= Onset of action =

Duration of time between drug administration and effect

Onset of action is the duration of time it takes for a drug's effects to come to prominence upon administration. With oral administration, it typically ranges anywhere from 20 minutes to over an hour, depending on the drug in question. Other methods of ingestion such as smoking or injection can take as little as seconds to minutes to take effect. The determination of the onset of action, however, is not completely dependent upon route of administration. There are several other factors that determine the onset of action for a specific drug, including drug formulation, dosage, and the patient receiving the drug.
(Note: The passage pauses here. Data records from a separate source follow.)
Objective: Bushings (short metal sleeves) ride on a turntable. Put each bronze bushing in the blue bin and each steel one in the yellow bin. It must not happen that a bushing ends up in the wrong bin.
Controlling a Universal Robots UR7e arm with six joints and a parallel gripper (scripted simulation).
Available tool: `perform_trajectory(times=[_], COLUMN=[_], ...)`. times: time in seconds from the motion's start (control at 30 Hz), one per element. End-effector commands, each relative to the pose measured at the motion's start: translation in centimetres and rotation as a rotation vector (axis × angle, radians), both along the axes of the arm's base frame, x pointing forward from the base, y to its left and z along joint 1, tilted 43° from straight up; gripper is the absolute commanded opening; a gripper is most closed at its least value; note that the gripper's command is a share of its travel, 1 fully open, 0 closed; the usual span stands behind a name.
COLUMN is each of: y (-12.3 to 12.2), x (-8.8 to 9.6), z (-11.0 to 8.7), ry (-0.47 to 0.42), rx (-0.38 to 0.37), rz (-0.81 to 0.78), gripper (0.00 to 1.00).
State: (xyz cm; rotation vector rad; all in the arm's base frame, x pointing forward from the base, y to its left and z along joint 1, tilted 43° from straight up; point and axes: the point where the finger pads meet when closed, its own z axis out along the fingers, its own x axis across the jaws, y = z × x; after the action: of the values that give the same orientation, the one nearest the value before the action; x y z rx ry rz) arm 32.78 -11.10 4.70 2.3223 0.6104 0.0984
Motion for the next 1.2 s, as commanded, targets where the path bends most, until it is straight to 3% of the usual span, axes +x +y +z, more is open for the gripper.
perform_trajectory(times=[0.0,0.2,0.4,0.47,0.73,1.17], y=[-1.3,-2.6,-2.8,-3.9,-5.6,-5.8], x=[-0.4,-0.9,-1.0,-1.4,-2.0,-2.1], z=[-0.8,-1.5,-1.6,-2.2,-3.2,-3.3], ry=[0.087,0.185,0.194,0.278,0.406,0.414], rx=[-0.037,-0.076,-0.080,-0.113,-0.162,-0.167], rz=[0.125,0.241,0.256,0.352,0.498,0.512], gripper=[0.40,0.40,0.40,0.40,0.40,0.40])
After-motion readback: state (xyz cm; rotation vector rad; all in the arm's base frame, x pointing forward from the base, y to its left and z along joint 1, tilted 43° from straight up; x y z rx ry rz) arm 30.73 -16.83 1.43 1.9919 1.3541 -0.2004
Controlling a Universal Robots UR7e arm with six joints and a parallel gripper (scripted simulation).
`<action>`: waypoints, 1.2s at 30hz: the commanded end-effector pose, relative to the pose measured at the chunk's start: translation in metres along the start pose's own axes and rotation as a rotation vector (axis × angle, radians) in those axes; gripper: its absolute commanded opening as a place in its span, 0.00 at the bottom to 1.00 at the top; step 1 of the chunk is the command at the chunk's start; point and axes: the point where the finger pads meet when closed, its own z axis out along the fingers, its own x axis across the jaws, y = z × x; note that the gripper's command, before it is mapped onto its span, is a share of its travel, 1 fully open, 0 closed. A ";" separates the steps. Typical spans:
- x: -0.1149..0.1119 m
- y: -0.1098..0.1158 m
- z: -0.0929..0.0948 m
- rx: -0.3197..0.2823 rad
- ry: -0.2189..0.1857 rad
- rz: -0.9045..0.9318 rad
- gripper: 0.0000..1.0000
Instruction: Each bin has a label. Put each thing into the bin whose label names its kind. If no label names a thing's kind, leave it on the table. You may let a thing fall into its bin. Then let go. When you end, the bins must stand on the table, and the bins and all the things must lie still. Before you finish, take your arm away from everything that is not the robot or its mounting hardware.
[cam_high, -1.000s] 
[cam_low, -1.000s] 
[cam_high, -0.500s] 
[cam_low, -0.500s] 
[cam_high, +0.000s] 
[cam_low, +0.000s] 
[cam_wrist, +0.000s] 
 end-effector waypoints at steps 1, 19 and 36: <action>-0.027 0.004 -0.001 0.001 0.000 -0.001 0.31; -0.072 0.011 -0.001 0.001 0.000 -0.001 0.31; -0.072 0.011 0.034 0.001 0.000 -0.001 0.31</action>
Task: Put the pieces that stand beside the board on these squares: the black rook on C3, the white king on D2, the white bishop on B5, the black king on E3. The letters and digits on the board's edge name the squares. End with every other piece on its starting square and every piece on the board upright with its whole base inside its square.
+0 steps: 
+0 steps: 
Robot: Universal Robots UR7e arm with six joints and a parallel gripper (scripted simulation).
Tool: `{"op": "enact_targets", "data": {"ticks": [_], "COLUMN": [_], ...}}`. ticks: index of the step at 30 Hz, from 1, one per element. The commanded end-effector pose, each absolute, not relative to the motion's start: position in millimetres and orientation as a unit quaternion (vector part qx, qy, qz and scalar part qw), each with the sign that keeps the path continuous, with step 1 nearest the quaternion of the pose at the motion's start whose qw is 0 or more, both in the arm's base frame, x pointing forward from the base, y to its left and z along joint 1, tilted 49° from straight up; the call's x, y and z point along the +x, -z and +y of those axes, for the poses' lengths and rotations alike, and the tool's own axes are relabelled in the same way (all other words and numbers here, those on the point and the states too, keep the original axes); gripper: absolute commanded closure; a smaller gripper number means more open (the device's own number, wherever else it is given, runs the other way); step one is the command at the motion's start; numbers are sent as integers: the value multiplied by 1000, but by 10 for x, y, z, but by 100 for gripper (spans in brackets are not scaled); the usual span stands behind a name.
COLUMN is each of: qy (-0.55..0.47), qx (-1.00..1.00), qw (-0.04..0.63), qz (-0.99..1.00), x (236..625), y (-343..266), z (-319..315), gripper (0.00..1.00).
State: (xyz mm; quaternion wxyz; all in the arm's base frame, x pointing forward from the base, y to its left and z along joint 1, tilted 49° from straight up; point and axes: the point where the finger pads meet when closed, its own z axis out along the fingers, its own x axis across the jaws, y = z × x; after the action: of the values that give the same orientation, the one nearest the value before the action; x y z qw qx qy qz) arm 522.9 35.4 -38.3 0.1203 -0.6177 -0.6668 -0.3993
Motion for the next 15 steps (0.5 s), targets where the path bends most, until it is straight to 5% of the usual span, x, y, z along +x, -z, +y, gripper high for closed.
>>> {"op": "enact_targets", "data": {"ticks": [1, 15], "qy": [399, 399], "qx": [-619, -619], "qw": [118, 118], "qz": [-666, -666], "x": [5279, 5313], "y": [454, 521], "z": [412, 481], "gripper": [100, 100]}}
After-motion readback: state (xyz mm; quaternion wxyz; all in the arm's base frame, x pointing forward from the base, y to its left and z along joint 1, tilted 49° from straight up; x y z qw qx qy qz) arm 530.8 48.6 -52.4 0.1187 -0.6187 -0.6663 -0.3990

== Effect of Administration Route on the Onset of Action==

A drug's pharmacological effects can only occur once it has been fully solubilized and has entered the blood stream. For most drugs administered orally, the drug must be ingested, pass through the stomach, and into the small intestine, where the drug molecules enter the blood stream through the villi and microvilli. A few drugs such as alcohol are absorbed by the lining of the stomach, and therefore tend to take effect much more quickly than the vast majority of oral medications which are absorbed in the small intestine. Gastric emptying time can vary from 0 to 3 hours, and therefore plays a major role in onset of action for orally administered drugs. For intravenous administration, the pathway is much shorter because the drug is administered (usually already in solution) directly to the bloodstream.